Debugging a code by submitting jobs to a supercomputer is an inefficient process. It goes something like this:
- Submit job and wait in queue
- Check for errors/change code
- (repeat endlessly until your code works)
Debugging in Real-Time:
There’s a better way to debug that doesn’t require waiting for the queue every time you want to check your code. On SLURM, you can debug in real-time like so:
- Request a debugging node and wait in queue
- Check for errors/change code continuously until code is fixed or node has timed out
Example (using Janus supercomputer at University of Colorado Boulder):
- Log into terminal (PuTTY, Cygwin, etc.)

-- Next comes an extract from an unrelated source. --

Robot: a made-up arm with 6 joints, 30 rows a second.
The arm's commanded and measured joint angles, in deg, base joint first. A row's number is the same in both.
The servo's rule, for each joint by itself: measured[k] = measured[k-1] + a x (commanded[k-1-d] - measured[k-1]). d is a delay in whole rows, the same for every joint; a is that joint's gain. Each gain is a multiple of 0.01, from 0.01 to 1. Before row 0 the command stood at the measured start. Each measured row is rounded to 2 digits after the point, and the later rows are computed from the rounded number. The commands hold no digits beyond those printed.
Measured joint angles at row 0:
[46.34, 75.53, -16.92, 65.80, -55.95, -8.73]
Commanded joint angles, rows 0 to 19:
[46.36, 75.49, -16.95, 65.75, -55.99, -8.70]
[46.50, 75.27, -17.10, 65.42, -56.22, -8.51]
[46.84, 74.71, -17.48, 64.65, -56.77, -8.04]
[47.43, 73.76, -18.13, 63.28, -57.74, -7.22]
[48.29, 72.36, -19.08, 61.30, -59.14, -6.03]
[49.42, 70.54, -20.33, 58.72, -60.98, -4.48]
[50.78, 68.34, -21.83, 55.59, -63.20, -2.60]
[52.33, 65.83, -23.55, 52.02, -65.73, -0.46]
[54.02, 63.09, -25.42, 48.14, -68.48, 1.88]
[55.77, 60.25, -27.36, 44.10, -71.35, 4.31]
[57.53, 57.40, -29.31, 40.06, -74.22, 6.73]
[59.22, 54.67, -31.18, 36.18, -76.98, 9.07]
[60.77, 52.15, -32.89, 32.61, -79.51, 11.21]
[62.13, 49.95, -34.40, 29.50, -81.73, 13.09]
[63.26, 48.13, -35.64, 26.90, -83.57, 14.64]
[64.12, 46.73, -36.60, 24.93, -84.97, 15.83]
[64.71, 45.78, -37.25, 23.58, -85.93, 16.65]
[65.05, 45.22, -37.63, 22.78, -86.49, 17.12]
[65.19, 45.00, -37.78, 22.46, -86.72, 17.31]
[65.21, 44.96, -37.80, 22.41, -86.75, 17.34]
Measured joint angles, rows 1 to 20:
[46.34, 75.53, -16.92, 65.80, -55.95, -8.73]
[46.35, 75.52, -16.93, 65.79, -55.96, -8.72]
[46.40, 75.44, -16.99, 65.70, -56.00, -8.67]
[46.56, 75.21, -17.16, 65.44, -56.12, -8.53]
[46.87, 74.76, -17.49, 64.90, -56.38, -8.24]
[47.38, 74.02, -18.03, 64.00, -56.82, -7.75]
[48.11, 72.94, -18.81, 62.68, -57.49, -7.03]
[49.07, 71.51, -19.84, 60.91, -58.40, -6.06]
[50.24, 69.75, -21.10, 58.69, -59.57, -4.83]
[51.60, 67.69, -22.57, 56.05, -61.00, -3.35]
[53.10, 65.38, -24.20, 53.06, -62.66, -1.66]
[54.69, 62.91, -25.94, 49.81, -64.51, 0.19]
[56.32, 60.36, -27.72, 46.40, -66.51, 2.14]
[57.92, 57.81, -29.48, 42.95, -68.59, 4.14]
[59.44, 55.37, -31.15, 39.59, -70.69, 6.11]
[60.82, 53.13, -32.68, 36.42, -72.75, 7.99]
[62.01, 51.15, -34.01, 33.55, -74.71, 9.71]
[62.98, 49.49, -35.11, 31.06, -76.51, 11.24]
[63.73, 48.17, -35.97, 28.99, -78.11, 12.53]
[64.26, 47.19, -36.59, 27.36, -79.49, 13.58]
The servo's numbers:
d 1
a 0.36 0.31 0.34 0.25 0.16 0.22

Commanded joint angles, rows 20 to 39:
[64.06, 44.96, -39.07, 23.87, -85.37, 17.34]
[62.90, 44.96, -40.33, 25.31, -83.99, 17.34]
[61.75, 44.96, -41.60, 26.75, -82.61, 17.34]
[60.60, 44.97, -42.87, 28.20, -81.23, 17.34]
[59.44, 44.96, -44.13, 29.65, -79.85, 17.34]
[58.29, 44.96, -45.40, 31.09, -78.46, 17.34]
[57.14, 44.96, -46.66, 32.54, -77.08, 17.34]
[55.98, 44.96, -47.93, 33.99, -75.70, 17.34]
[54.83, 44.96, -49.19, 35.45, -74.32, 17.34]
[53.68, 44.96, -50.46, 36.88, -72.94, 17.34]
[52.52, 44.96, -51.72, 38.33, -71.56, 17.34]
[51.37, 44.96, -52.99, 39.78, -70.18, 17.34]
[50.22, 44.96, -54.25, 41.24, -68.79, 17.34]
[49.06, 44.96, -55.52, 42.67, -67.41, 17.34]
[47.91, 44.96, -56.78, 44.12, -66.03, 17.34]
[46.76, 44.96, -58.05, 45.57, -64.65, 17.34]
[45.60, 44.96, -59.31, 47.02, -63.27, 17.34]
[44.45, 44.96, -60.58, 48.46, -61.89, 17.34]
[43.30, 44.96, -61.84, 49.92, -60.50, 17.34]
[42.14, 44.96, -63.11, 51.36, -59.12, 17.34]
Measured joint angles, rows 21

- Navigate to directory where the file to be debugged is located using ‘cd’ command
- Load SLURM
- $module load slurm
- Enter ‘salloc’ command and choose your debugging QOS (quality of service). For Janus, this is called janus-debug. Enter time of use (1 hour is the max time allowed for janus-debug). Choose one node and the desired tasks per node (12 is the max on Janus).
- $salloc – -qos=janus-debug – -time=01:00:00 -N 1 – -ntasks-per-node=12
Wait in line for permission to use the node (you will have a high priority with a debugging QOS so it shouldn’t take long)
Once you are granted permission, the node is yours! Now you can debug to your hearts content (or until you run out of time).
I’m usually debugging shell scripts on Unix. If you want advice on that topic check out this link. I prefer the ‘-x’ command (shown below) but there are many options available.
Debugging shell scripts in Unix using ‘-x’ command:
$bash -x mybashscript.bash
Hopefully this was helpful! Please feel free to edit/comment/improve as you see fit.